A credit card is a plastic or metal payment card that allows people to make purchases without having the money upfront, then pay back the card issuer over time. In return for the ability to make purchases on credit, the cardholder may have to pay interest or fees. Those fees and interest charges depend on the card and how soon the cardholder pays the bill in full.
Using a credit card responsibly also is one of the most efficient ways to build credit. Having a solid credit history is crucial for things like buying a house, purchasing a car or getting approved for a personal loan in the future.
Overview of How Credit Cards Work
Credit cards require regular payments to keep the account open and in good standing. To that end, cardholders receive a credit card statement once a month, which details purchases and payments made during that billing cycle and notes when a payment is next required.
If you pay for your purchases within the window of the grace period on the account (typically between 21 and 25 days after the monthly statement is issued), you won’t have to pay more than you borrowed. If you carry your balance past that, however, you’ll generally have to pay the regular interest rate - or regular APR - on the amount you owe. Credit cards have higher regular APRs than most consumer loans, so it’s best to avoid carrying a balance.

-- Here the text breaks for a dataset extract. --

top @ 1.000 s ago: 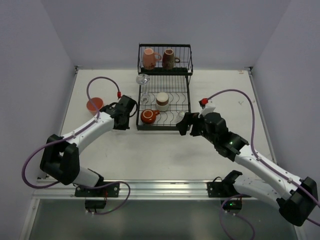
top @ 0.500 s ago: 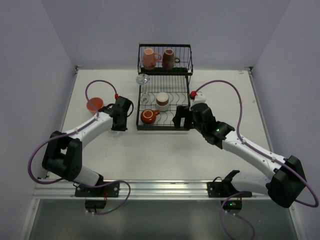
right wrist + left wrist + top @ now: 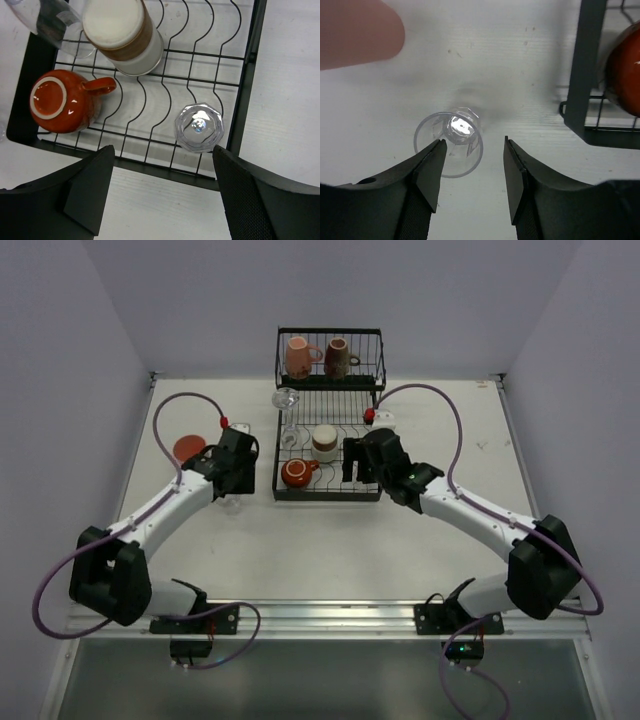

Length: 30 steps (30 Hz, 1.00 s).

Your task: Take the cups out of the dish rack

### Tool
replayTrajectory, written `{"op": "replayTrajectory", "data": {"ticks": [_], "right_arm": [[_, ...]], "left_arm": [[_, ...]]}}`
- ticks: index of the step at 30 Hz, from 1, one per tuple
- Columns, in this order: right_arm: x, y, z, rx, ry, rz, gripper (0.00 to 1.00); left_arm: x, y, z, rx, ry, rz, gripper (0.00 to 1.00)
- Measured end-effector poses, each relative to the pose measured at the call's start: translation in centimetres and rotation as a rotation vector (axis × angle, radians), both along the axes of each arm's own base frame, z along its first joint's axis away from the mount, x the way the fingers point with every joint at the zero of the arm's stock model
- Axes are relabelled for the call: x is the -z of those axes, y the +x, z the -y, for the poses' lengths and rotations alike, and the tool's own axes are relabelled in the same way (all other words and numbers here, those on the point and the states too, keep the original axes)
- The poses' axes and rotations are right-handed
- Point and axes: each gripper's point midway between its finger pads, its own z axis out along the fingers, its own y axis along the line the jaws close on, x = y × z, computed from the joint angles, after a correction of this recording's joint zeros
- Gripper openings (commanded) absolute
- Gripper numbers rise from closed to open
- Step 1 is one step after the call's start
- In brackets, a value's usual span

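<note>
The black dish rack holds a pink mug and a dark brown mug on its raised tier. On the flat tier are a white-and-brown cup, an orange-red handled cup, a tilted clear glass and an upturned faceted clear glass. My right gripper hovers open above the rack's front edge, the faceted glass just beyond its right finger. My left gripper is open over the table. A clear glass stands free there by its left fingertip. A salmon tumbler rests farther left.
The rack's front left corner post stands close to the right of my left gripper. Purple cables loop above both arms. Grey walls enclose the table on three sides.
My left gripper has opened and let go of the clear glass on the table. My right arm has swung left and forward over the rack's front edge, its jaws slightly narrower.
</note>
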Motion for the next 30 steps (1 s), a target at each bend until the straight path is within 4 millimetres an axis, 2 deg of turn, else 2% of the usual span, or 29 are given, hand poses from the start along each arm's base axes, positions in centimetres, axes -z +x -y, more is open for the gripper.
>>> {"op": "replayTrajectory", "data": {"ticks": [1, 3, 6, 8, 11, 14, 17, 23, 25, 27, 28, 30], "right_arm": [[0.2, 0.3, 0.2, 0.012, -0.012, 0.000, 0.81], [0.5, 0.4, 0.7, 0.025, -0.029, -0.006, 0.81], [1.2, 0.6, 1.3, 0.047, -0.054, -0.019, 0.81], [1.9, 0.8, 1.5, 0.055, -0.070, -0.031, 0.81], [3.4, 0.9, 1.7, 0.063, -0.098, -0.060, 0.79], [4.9, 0.9, 1.7, 0.062, -0.126, -0.091, 0.73], [5.8, 1.2, 1.7, 0.062, -0.149, -0.112, 0.71], [5.6, 2.4, 1.6, 0.081, -0.156, -0.106, 0.70], [5.5, 2.9, 1.8, 0.090, -0.161, -0.103, 0.59], [5.8, 3.3, 2.0, 0.102, -0.170, -0.105, 0.54], [5.9, 3.4, 2.2, 0.107, -0.172, -0.106, 0.42], [5.8, 3.6, 2.3, 0.112, -0.175, -0.102, 0.35]], "left_arm": [[-1.0, 0.2, 0.0, -0.001, -0.013, 0.034, 0.64], [-3.7, 0.7, 0.2, 0.001, -0.047, 0.116, 0.72], [-8.3, 1.4, 0.7, 0.010, -0.120, 0.267, 0.78], [-11.7, 1.5, 1.2, 0.027, -0.188, 0.378, 0.78], [-15.3, 0.9, 2.1, 0.069, -0.281, 0.485, 0.78], [-17.9, -0.3, 3.3, 0.127, -0.387, 0.561, 0.78], [-18.7, -2.2, 4.3, 0.182, -0.479, 0.587, 0.78], [-17.2, -5.8, 6.3, 0.284, -0.631, 0.536, 0.78], [-16.8, -6.7, 7.0, 0.314, -0.674, 0.512, 0.78], [-16.7, -7.4, 7.5, 0.336, -0.711, 0.493, 0.78], [-16.7, -7.7, 7.8, 0.348, -0.729, 0.487, 0.78], [-16.7, -8.3, 8.2, 0.365, -0.759, 0.480, 0.78]]}}
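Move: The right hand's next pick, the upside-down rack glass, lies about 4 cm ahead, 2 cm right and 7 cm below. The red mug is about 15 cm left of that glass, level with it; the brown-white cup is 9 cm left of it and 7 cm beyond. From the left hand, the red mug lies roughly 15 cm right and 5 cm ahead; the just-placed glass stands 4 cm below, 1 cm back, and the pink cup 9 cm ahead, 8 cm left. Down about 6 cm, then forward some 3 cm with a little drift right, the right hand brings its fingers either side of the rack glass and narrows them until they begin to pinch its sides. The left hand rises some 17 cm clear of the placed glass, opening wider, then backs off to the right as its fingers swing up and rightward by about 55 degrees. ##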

Outside of interest charges, credit cards may come with fees. Late fees apply to nearly all credit cards when you don’t pay at least the minimum payment by the due date. Annual, monthly, and one-time fees may be charged just to have certain credit cards, too. The credit cards with the biggest benefits and perks - travel credits, free airport lounge memberships, and the highest rewards rates, to name a few - are usually the ones with annual fees.
Key Things to Know About Credit Cards
- Credit cards are rectangular pieces of plastic or metal measuring 3.4 inches by 2.1 inches. They are the same size as a debit card, prepaid card, gift card or driver’s license.
- Credit cards have a magnetic stripe as well as an EMV chip programmed with the information needed to complete a purchase. Some new credit cards also have an RFID chip for contactless payments.
- Making a purchase with a credit card enables the user to securely borrow money as needed and then repay the card’s issuer after the fact.
- Using a credit card responsibly is the easiest way to build a good credit score.
- Other benefits for credit card users include the opportunity to earn rewards on purchases, the flexibility to pay off large purchases over time, or the chance to reduce the cost of existing debt through a balance transfer.
- Banks and credit unions offer credit cards because they are a good source of income from fees and interest charges.
- To qualify for a credit card account, an applicant must be at least 18 years old with enough income to afford monthly bill payments.
- There is no minimum age to get a credit card as an authorized user.
In short, a credit card is one of the most valuable financial tools available to consumers, allowing them to make purchases and pay them back later, all while building a credit history.